| Red Hat Docs > Manuals > Red Hat Enterprise Linux Manuals > |
The information in the following sections can assist in the management of the cluster software configuration.
A cluster uses several intra-cluster communication mechanisms to ensure data integrity and correct cluster behavior when a failure occurs. The cluster uses these mechanisms to:
Control when a system can become a cluster member
Determine the state of the cluster systems
Control the behavior of the cluster when a failure occurs
The cluster communication mechanisms are as follows:
Quorum disk partitions
Periodically, each cluster system writes a timestamp and system status (UP or DOWN) to the primary and backup quorum partitions, which are raw partitions located on shared storage. Each cluster system reads the system status and timestamp that were written by the other cluster system and determines if they are up to date. The cluster systems attempt to read the information from the primary quorum partition. If this partition is corrupted, the cluster systems read the information from the backup quorum partition and simultaneously repair the primary partition. Data consistency is maintained through checksums and any inconsistencies between the partitions are automatically corrected.

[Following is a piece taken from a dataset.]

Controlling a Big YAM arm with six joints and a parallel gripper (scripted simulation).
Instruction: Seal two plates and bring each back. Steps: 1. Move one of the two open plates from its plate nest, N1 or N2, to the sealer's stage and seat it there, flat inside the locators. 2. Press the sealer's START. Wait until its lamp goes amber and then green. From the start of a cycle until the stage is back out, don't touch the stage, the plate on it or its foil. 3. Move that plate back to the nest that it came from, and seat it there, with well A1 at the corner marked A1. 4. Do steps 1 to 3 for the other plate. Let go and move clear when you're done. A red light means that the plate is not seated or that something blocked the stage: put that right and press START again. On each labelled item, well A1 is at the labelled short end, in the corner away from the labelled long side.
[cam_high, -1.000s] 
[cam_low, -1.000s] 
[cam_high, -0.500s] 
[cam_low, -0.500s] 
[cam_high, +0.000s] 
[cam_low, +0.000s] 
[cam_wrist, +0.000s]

If a cluster system reboots but cannot write to both quorum partitions, the system will not be allowed to join the cluster. In addition, if an existing cluster system can no longer write to both partitions, it removes itself from the cluster by shutting down.
Remote power switch monitoring
Periodically, each cluster system monitors the health of the remote power switch connection, if any. The cluster system uses this information to help determine the status of the other cluster system. The complete failure of the power switch communication mechanism does not automatically result in a failover.

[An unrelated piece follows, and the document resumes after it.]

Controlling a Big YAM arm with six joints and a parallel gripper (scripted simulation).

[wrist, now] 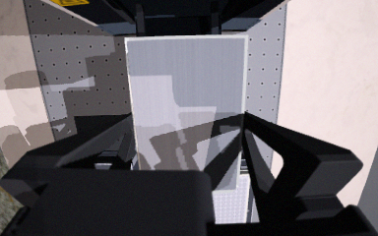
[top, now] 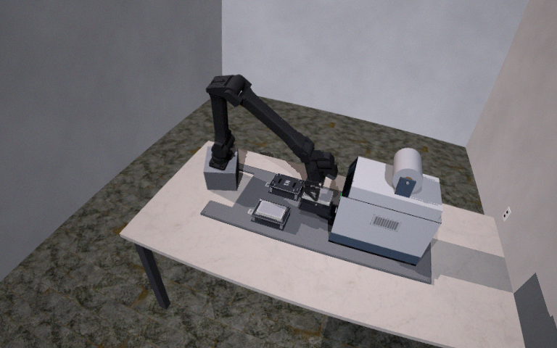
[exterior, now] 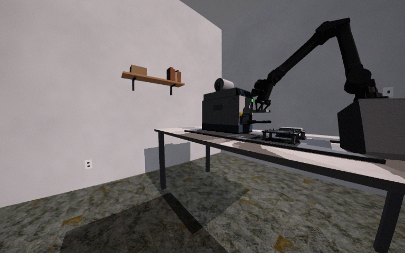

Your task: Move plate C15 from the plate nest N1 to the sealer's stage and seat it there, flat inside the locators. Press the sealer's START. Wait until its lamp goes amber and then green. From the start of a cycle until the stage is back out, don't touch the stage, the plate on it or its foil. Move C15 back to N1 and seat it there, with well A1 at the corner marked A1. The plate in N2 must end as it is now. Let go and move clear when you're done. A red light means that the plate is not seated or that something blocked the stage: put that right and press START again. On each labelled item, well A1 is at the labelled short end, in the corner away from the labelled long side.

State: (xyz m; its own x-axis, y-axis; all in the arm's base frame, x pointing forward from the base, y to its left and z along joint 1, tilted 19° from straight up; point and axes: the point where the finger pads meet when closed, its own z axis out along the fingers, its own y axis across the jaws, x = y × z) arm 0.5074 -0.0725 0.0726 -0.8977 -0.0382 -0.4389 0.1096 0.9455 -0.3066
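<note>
Now: hand 1 cm to the right of the dark stage and 8 cm above it. Also, from my hand: foil roll: 33 cm ahead, 2 cm to the right, 24 cm above; white well plate: right at my hand.
</note>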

Ethernet and serial heartbeats
The cluster systems are connected together by using point-to-point Ethernet and serial lines. Periodically, each cluster system issues heartbeats (pings) across these lines. The cluster uses this information to help determine the status of the systems and to ensure correct cluster operation. The complete failure of the heartbeat communication mechanism does not automatically result in a failover.
If a cluster system determines that the quorum timestamp from the other cluster system is not up-to-date, it will check the heartbeat status. If heartbeats to the system are still operating, the cluster will take no action at this time. If a cluster system does not update its timestamp after some period of time, and does not respond to heartbeat pings, it is considered down.
Note that the cluster will remain operational as long as one cluster system can write to the quorum disk partitions, even if all other communication mechanisms fail.